Liu Zirui, Song Qingquan, Li Li, Choi Soo-Hyun, Chen Rui, Hu Xia
Computer Science Department, Rice University, Houston, TX, United States.
Linkedin, Sunnyvale, CA, United States.
Front Big Data. 2023 Jun 15;6:1195742. doi: 10.3389/fdata.2023.1195742. eCollection 2023.

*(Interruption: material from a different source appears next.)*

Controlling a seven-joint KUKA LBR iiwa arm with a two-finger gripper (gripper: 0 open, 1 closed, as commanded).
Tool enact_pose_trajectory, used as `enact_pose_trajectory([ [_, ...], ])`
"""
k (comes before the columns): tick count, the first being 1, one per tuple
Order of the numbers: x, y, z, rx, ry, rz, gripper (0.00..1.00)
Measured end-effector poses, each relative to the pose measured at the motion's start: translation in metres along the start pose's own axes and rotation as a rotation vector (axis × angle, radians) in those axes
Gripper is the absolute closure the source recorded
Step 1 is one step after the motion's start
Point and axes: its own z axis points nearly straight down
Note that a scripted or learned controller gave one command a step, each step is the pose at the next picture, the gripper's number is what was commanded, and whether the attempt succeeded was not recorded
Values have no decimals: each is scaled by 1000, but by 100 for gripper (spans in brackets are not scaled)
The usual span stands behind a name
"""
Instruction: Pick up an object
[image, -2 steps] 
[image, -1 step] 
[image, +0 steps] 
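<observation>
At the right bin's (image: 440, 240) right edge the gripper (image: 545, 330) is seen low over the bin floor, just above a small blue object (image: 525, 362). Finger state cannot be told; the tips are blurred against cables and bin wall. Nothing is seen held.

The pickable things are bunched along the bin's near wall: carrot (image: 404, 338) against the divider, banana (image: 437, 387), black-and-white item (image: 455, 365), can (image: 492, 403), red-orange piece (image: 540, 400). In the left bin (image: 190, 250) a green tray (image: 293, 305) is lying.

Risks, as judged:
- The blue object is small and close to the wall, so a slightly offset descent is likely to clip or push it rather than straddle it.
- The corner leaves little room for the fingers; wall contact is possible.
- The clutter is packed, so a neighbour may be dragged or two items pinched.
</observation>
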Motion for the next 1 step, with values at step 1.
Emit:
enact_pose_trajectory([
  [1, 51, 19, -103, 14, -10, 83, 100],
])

Embedding is widely used in recommendation models to learn feature representations. However, the traditional embedding technique that assigns a fixed size to all categorical features may be suboptimal due to the following reasons. In recommendation domain, the majority of categorical features' embeddings can be trained with less capacity without impacting model performance, thereby storing embeddings with equal length may incur unnecessary memory usage. Existing work that tries to allocate customized sizes for each feature usually either simply scales the embedding size with feature's popularity or formulates this size allocation problem as an architecture selection problem. Unfortunately, most of these methods either have large performance drop or incur significant extra time cost for searching proper embedding sizes. In this article, instead of formulating the size allocation problem as an architecture selection problem, we approach the problem from a pruning perspective and propose runing-based ulti-size mbedding (PME) framework. During the search phase, we prune the dimensions that have the least impact on model performance in the embedding to reduce its capacity. Then, we show that the customized size of each token can be obtained by transferring the capacity of its pruned embedding with significant less search cost. Experimental results validate that PME can efficiently find proper sizes and hence achieve strong performance while significantly reducing the number of parameters in the embedding layer.
嵌入在推荐模型中被广泛用于学习特征表示。然而,由于以下原因,为所有分类特征分配固定大小的传统嵌入技术可能不是最优的。在推荐领域,大多数分类特征的嵌入可以在不影响模型性能的情况下用较小的容量进行训练,因此存储等长的嵌入可能会产生不必要的内存使用。现有的尝试为每个特征分配定制大小的工作通常要么简单地根据特征的流行程度缩放嵌入大小,要么将这个大小分配问题表述为一个架构选择问题。不幸的是,这些方法大多要么有较大的性能下降,要么在搜索合适的嵌入大小时会产生显著的额外时间成本。在本文中,我们不是将大小分配问题表述为一个架构选择问题,而是从剪枝的角度来处理这个问题,并提出了基于运行的多大小嵌入(PME)框架。在搜索阶段,我们在嵌入中修剪对模型性能影响最小的维度以降低其容量。然后,我们表明每个令牌的定制大小可以通过转移其修剪后的嵌入的容量来获得,且搜索成本显著降低。实验结果验证了PME可以有效地找到合适的大小,从而在显著减少嵌入层参数数量的同时实现强大的性能。